▶ _What this task involves_
Read through the records below and copy each line that uses the word "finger".

====== Provided records

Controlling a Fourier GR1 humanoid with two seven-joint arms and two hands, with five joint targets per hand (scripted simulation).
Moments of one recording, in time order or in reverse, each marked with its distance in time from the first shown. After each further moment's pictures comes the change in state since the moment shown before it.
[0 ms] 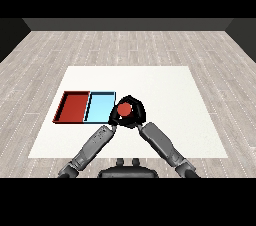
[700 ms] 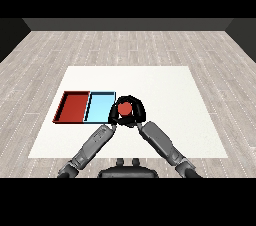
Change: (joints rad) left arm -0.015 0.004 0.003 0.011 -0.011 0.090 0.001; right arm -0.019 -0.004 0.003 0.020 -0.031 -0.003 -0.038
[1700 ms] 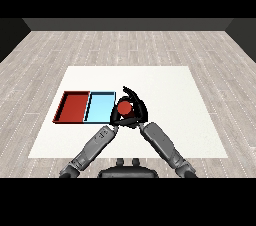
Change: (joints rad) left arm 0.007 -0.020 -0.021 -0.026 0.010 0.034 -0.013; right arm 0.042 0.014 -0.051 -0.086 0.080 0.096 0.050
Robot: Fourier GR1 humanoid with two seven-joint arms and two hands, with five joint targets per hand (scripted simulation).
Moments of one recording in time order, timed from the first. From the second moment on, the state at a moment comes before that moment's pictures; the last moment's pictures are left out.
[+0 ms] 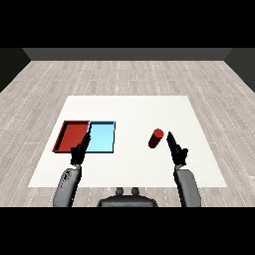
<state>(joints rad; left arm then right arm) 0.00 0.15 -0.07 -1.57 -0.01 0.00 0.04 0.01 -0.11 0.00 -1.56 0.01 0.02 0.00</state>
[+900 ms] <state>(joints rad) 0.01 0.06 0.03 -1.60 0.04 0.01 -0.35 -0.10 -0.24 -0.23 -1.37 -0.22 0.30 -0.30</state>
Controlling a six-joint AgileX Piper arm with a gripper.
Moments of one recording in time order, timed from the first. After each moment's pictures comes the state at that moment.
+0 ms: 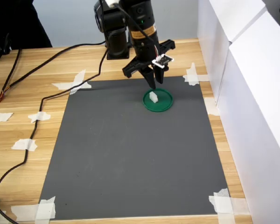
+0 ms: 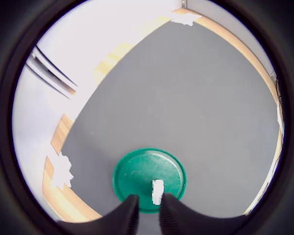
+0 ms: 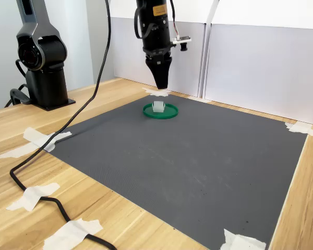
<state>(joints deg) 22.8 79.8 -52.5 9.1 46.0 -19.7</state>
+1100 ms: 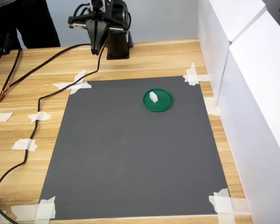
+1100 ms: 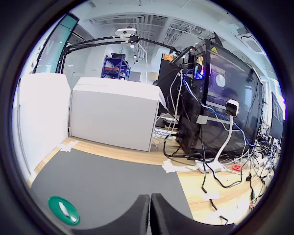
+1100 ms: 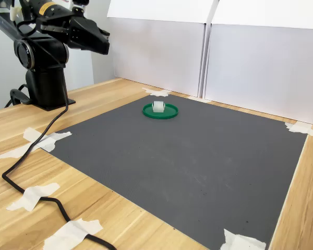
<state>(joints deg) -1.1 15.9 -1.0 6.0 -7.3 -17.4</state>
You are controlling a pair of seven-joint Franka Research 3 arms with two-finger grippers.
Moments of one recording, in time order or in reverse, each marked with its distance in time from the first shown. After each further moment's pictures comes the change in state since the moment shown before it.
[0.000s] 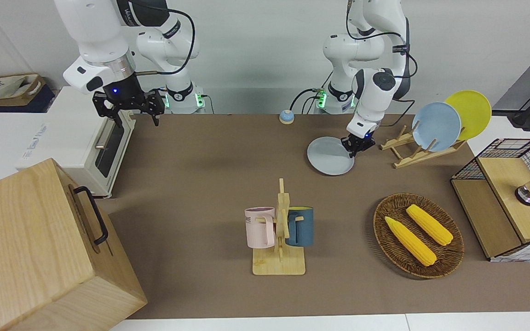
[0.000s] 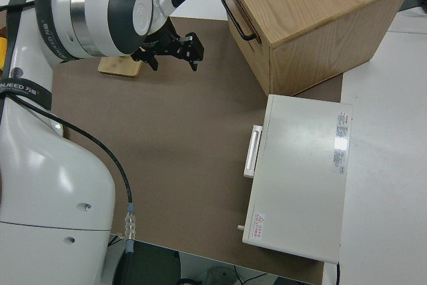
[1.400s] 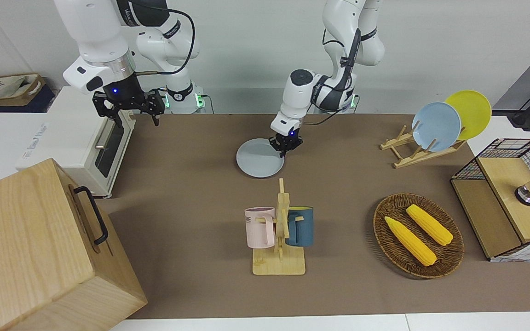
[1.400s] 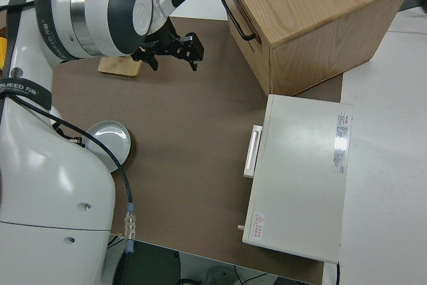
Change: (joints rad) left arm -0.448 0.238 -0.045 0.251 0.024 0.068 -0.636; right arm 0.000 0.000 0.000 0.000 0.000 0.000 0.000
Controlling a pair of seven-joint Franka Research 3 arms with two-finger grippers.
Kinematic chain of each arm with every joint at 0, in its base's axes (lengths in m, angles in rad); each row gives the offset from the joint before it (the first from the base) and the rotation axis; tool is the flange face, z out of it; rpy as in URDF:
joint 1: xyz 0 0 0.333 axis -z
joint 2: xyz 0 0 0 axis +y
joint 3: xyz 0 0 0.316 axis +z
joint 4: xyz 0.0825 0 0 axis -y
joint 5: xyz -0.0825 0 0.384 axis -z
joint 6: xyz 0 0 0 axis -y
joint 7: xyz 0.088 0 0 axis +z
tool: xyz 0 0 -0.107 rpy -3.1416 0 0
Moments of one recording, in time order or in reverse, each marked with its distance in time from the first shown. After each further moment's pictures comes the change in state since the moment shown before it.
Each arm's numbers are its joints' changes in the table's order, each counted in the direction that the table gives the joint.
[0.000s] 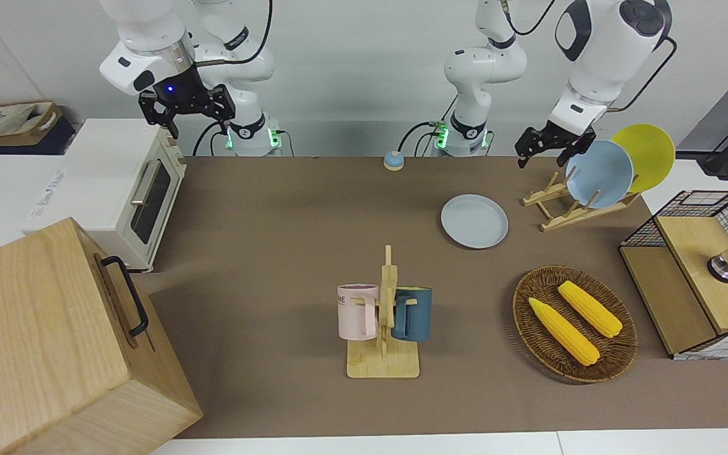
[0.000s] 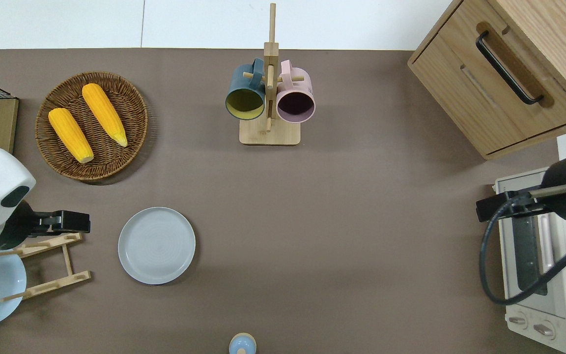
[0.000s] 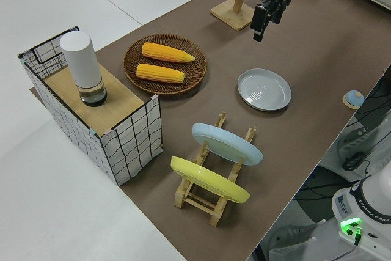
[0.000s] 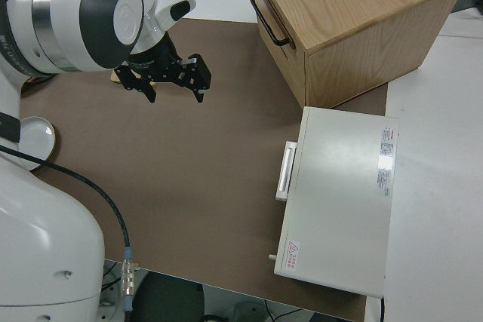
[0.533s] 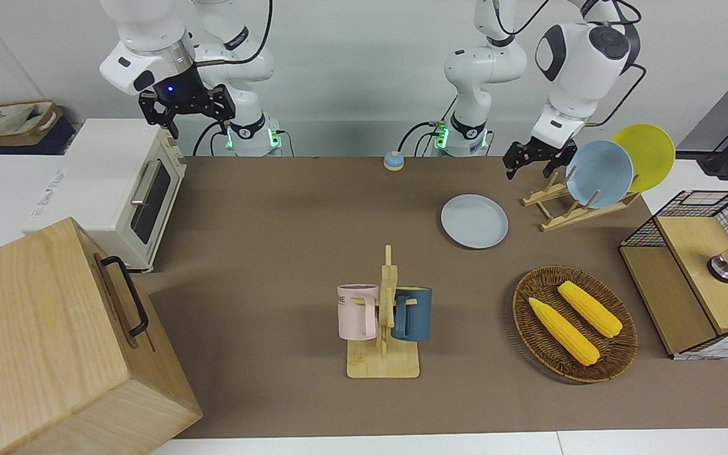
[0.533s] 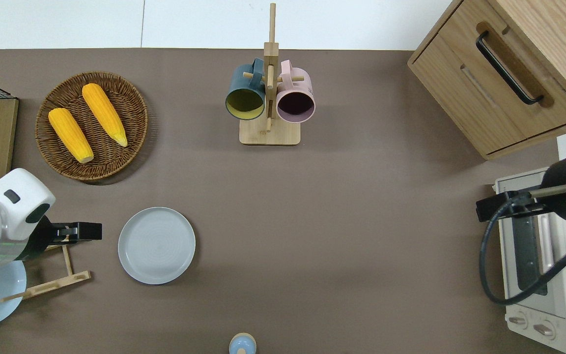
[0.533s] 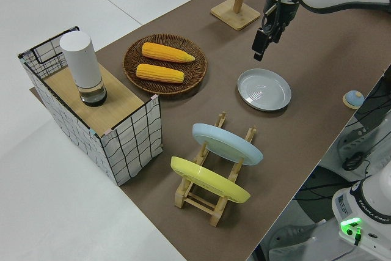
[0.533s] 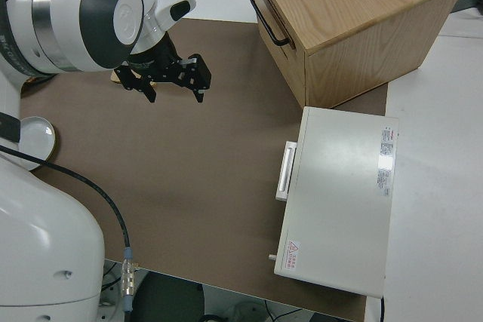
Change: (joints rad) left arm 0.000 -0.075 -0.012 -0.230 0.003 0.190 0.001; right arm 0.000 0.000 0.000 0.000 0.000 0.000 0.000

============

▶ _Output below_
You are controlling a pair of seven-joint Franka Research 3 arms with two-finger grippers.
Controlling a pair of seven-joint Franka Research 3 arms with two-finger grippers.

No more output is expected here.